Required action — The expected output is every line of the data exactly as shown, minus the images.

Data —
——
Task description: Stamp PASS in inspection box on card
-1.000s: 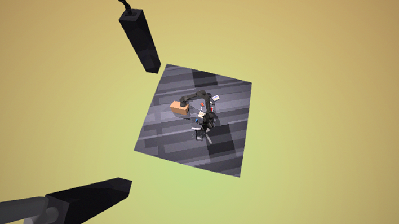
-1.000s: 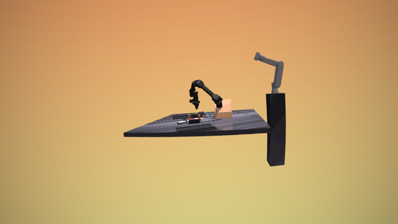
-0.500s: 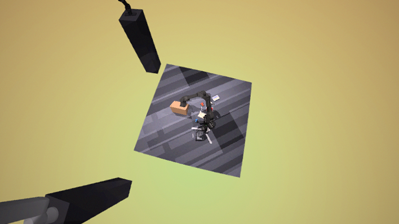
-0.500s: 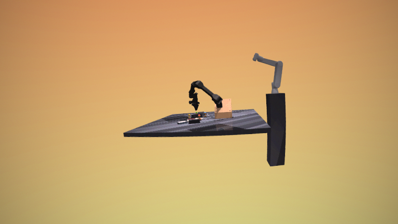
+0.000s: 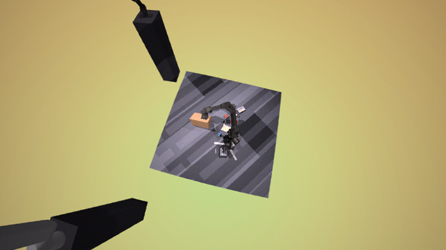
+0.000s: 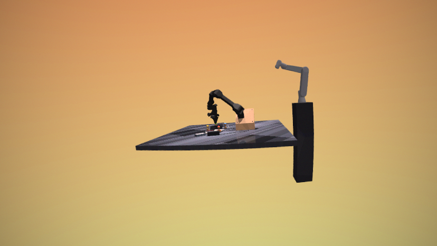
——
Solved exercise —
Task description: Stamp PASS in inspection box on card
-1.000s: 
-1.000s: 
-0.500s: 
-0.500s: 
+0.000s: 
+0.000s: 

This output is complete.